See the main Cowgol page for more information.

The code generation’s actually not bad now, provided you bear in mind that the code generator is dumb as rocks and intended to run on an 8-bit machine; it’s sufficiently good that despite the new code generation being more complex than the old one (I rewrote big chunks of it), the entire compiler is now a tenth smaller than the previous version.

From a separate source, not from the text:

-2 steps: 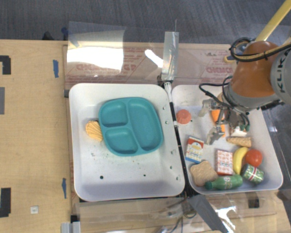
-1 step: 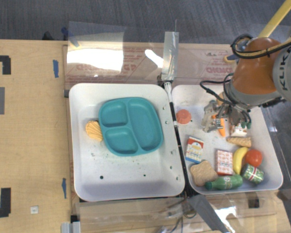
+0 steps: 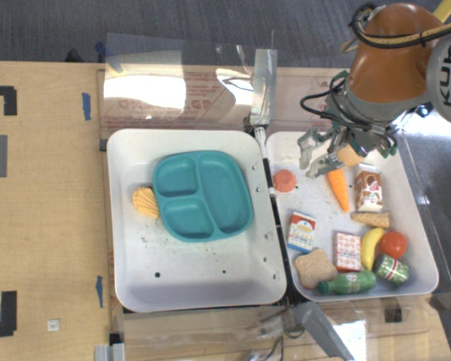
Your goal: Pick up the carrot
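The orange carrot (image 3: 338, 189) lies in the right bin (image 3: 419, 224), near its back, with its thick end pointing up toward the gripper and its tip toward the front. My gripper (image 3: 321, 156) hangs just above and to the left of the carrot's thick end. Its fingers (image 3: 308, 147) stand apart and nothing is held between them. The arm's orange band (image 3: 391, 51) rises above it at the upper right.
Around the carrot in the right bin lie a red ball (image 3: 284, 180), a milk carton (image 3: 368, 190), a cracker (image 3: 370, 219), two small boxes, a banana (image 3: 370, 247), bread (image 3: 314, 268) and a green bottle (image 3: 348, 283). The left bin holds a teal divided plate (image 3: 203, 194) and a yellow shell (image 3: 145, 200).
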You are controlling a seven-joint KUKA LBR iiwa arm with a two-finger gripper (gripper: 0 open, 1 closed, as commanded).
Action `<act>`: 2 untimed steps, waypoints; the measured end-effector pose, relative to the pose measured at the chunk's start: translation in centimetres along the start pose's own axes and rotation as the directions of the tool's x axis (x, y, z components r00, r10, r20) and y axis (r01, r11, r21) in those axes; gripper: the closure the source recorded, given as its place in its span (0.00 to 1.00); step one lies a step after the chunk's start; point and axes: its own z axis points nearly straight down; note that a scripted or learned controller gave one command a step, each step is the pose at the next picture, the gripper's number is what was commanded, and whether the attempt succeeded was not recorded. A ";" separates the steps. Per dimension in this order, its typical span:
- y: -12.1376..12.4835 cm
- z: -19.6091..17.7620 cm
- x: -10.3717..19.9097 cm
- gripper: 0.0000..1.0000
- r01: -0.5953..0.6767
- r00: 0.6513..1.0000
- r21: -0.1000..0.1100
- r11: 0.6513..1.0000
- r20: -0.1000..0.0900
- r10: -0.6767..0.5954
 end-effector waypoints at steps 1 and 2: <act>-5.3 -7.0 7.4 1.00 0.158 0.987 0.003 0.987 -0.004 -0.158; -9.8 8.4 6.7 1.00 -0.137 0.991 0.006 0.991 -0.003 0.137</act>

And it runs much faster, too.

Here’s an example; this is the print() routine in Cowgol:

sub print(ptr: [int8])
    loop
        var c: int8 := ptr[0];
        if c == 0 then
            return;
        end if;
        print_char(c);
        ptr := ptr + 1;
    end loop;
end sub;

And here’s the generated code, fresh from the disassembler, annotated:

L098F:  ldy     #$00
        lda     ($40),y  --- ptr
        sta     $E93A    --- c
        cmp     #$00
        bne     L099B
        rts
L099B:  lda     $E93A    --- c
        sta     $E93F    --- print_char's parameter
        jsr     L097D    --- print_char
        inc     $40      --- ptr lo
        bne     L09AA
        inc     $41      --- ptr hi
L09AA:  jmp     L098F
        rts

That’s pretty okay. Things the code generator can’t do are: remembering flag status across instructions, which is why the cmp #$00 is there when it doesn’t need to be; and remembering the value of registers between basic blocks. That requires global register analysis and that’s really hard and memory intensive, so it’s much easier not to bother.

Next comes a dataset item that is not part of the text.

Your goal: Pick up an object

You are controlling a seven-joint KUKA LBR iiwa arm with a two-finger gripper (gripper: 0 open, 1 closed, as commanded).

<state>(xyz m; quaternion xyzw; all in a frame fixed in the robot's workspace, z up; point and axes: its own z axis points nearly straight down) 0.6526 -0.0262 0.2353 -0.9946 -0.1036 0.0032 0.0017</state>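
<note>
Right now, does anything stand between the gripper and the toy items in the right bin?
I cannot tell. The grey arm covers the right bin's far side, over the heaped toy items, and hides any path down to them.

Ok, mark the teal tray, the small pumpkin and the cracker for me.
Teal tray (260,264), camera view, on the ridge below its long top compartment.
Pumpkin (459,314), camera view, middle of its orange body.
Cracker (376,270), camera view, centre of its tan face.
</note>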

Here’s another, less satisfying example. This is find_first_bit(), which is used a lot in the code generator.

Source code:

sub find_first_bit(value: uint8): (mask: uint8)
    mask := 1;
    loop
        if (value & mask) != 0 then
            return;
        end if;
        if mask == 0x80 then
            break;
        end if;
        mask := mask << 1;
    end loop;
    mask := 0;
end sub;

Disassembly:

L30C1:  lda     #$01
        sta     $E8F9  --- mask
L30C6:  lda     $E8F8  --- value
        and     $E8F9  --- mask
        sta     $E8FA  --- temporary
        cmp     #$00
        bne     L30D6
        jmp     L30D7
L30D6:  rts
L30D7:  lda     $E8F9  --- mask
        cmp     #$80
        bne     L30E1
        jmp     L30EB

L30E1:  lda     $E8F9  --- mask
        asl     a
        sta     $E8F9  --- mask
        jmp     L30C6
L30EB:  lda     #$00
        sta     $E8F9  --- mask
        rts

So the order of the blocks is rather poor — there’s several places where it’s branching over a jump. It’d be much cheaper to invert the branch and eliminate the jump completely; replacing bne L30D6; jmp L30D7; L30D6:rts; L30D7: with a simple bne <address of the next ret instruction>. In the general case the compiler doesn’t do any kind of basic block analysis, so code has to be emitted in the order it’s seen, so when it sees the branch it can’t tell where it’s going. When the if is processed, it doesn’t know the next statement is a return.

Some of this will be helped with a peephole optimiser, but this kind of analysis is something the compiler will never do well.

The other issue is that there’s a lot of loading and storing to expensive 16-bit addresses. The compile model requires variables to live in memory — the registers are used soley as a cache — but one thing it would be nice to do is to promote commonly-used variables into zero page. This would make the code not just smaller but faster. This snippet came from codegen, the main code generator from the live compiler; it’s currently using 76 zero page bytes for variables which absolutely have to live in zero page, which leaves loads of space. Unfortunately, to do properly this would require the compiler to keep statistics on how often variables are used, which is more complex and memory-consuming than you’d think (codegen has 958 variables).

There’s also some trivial optimisations: the anonymous temporary at $E8FA is never read from and doesn’t need to be written; lda $E8F9; asl a; sta $E8F9 could be optimised to asl $E8F9… compiler optimisation goes on forever, but there’s other stuff I want to do now, so I’m not going to follow these up.